Spracherkennung Verbraucherschützer warnen vor vernetzten Spielzeugpuppen

Puppen, mit denen man sprechen kann und die sinnvolle Antworten liefern können, sind unterhaltsames Spielzeug. Norwegische Verbraucherschützer warnen jedoch, solche Geräte könnten auch Gefahren bergen.
Screenshot aus einem Video der Verbraucherschützer

Screenshot aus einem Video der Verbraucherschützer

Foto: YouTube/ Forbrukerrådet Norge

"Gibt es Feen wirklich?" oder "Wie nennt man ein junges Pferd?" sind Fragen, die kleine Mädchen interessieren. Die Spielzeugpuppe "Cayla" weiß darauf eine Antwort, denn sie lässt sich per App mit dem Internet verbinden. Doch Verbraucherschützer warnen, das Spielzeug drohe zum Spion im Kinderzimmer zu werden.

Über die Puppe "My Friend Cayla " und den Roboter "i-Que " könnten Dritte sich ohne Schwierigkeiten mit Kindern unterhalten, erklärte der europäische Verbraucherverband Beuc . Die Kritiker stützen sich dabei auf eine Untersuchung des norwegischen Verbraucherverbands Forbrukerrådet .

Wenn die Puppe und der Roboter online sind, können Kinder ihnen Fragen stellen. Eine spezielle App wandelt die Sprache in Text um, sucht eine passende Antwort im Internet und lässt die Spielzeugfiguren diese Antwort aussprechen. Nach Darstellung der Verbraucherschützer kann sich jeder in der Nähe über eine Bluetooth-Funkverbindung mit den Geräten verbinden und sie als eine Art Headset für das Smartphone nutzen. So könnten auch Fremde mit den Kindern kommunizieren, argumentieren sie. Ein YouTube-Video  soll das Problem verdeutlichen.

Verschlüsselte Datenübertragung

Zudem verstoßen die Nutzungsbedingungen aus ihrer Sicht gegen EU-Recht: Kunden müssen demnach vor dem Gebrauch der Spielzeuge zustimmen, dass ihre Daten für personalisierte Werbung genutzt und Informationen an Dritte weitergereicht werden dürfen. Zudem werde alles, was Kinder den Puppen erzählen, an eine auf Spracherkennung spezialisierte US-Firma gesendet, die sich ebenfalls vorbehält, Daten an Dritte weiterzugeben.

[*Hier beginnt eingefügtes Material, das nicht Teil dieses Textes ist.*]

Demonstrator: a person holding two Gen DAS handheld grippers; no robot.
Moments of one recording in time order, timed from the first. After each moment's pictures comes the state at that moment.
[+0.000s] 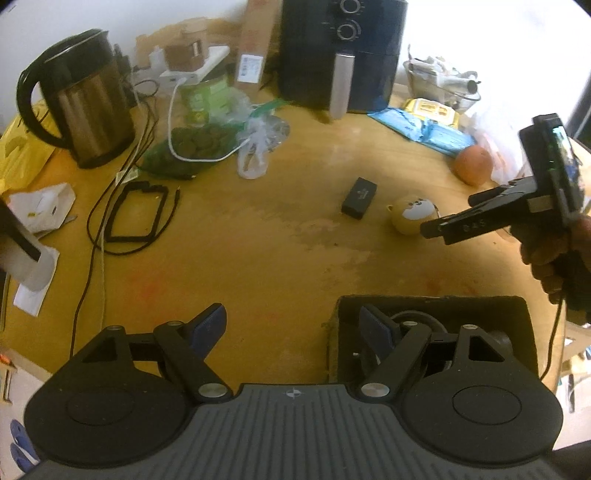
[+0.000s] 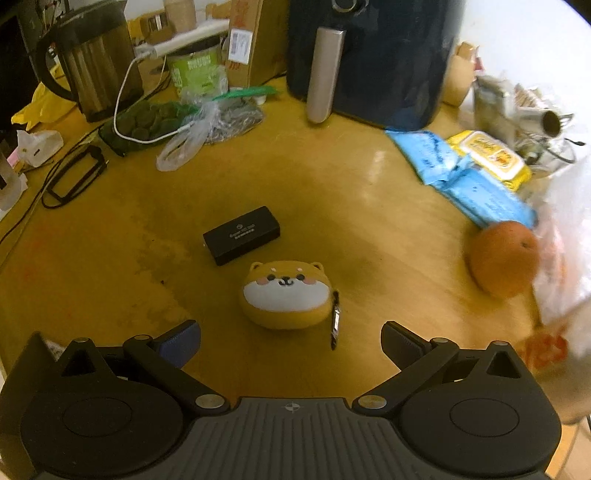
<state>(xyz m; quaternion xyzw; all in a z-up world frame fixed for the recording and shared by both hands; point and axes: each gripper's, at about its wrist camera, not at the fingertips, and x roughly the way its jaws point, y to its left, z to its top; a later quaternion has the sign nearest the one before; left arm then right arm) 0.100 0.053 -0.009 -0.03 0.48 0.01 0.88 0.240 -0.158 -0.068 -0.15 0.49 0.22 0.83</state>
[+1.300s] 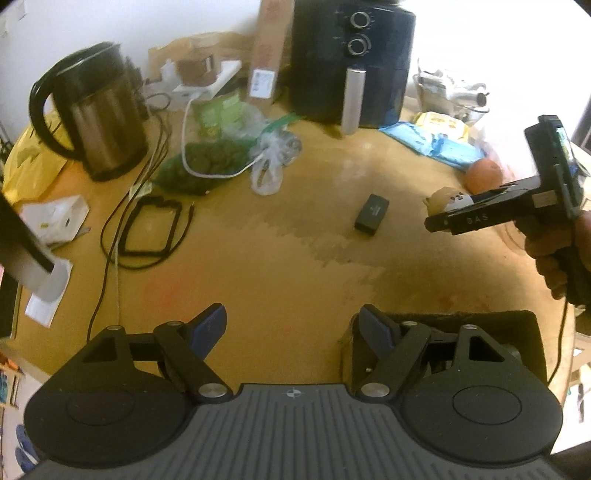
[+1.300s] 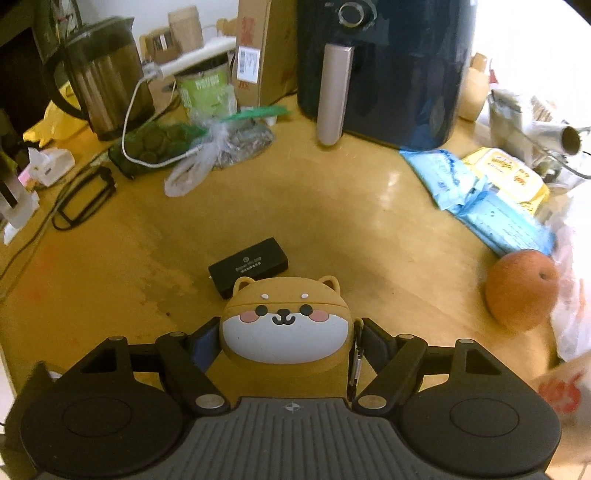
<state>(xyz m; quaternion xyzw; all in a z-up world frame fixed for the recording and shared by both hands) 0.106 0.055 -0.001 -0.01 0.46 0.02 0.89 0.258 -0.164 -0.059 -0.12 0.46 0.25 0.84</state>
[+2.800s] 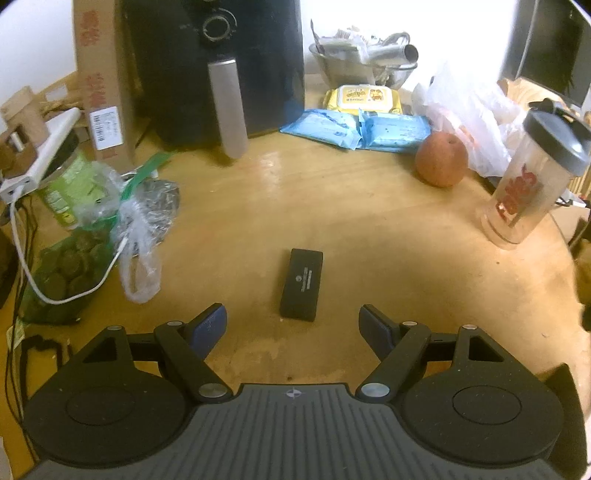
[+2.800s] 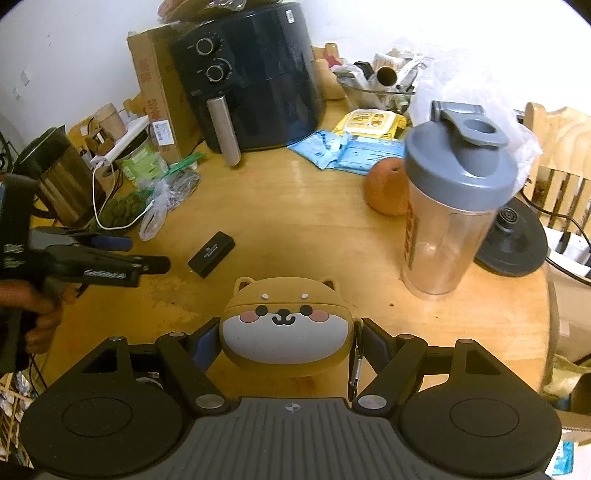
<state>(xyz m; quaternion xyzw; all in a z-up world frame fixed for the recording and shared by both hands) 0.256 -0.010 -0.062 0.09 0.47 -0.14 0.87 0.143 -0.257 -0.001 0.05 0.46 0.10 0.88</state>
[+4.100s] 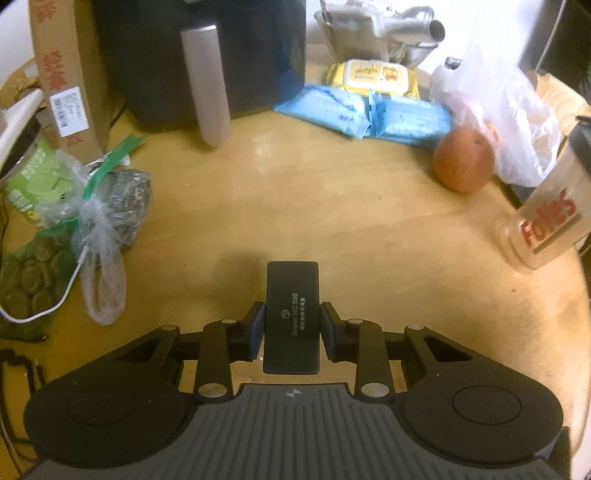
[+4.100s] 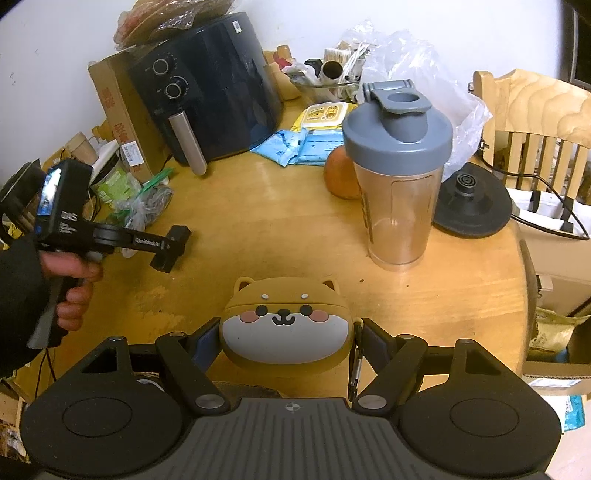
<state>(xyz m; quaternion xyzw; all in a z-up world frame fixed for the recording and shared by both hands) 0.307 -0.032 -0.078 0.07 0.52 -0.13 0.84 0.121 -0.277 0.003 0.10 0.47 0.05 0.88</state>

Allerding seien die Sprachaufnahmen verschlüsselt und auch der Großteil der Datenübermittlung durch eine Verschlüsselung geschützt.

Außerdem seien die Produkte auf Schleichwerbung programmiert, so die Verbraucherschützer: "Cayla" etwa erzähle, wie sehr sie Disney-Filme liebe. Verbraucherverbände in Norwegen, Frankreich, Schweden, Griechenland, Belgien, Irland und den Niederlanden wollen laut Beuc Beschwerde bei nationalen Verbraucherschutz- oder Datenschutzbehörden einreichen.

Die Firma "Vivid", die "Cayla" und "i-Que" in Deutschland vertreibt, äußerte sich auf Anfrage der Nachrichtenagentur dpa zunächst nicht zu den Vorwürfen. Auf der Webseite des Unternehmens heißt es, es gebe vier Sicherheitsstufen, "um ein sicheres Spielen für Kinder zu ermöglichen".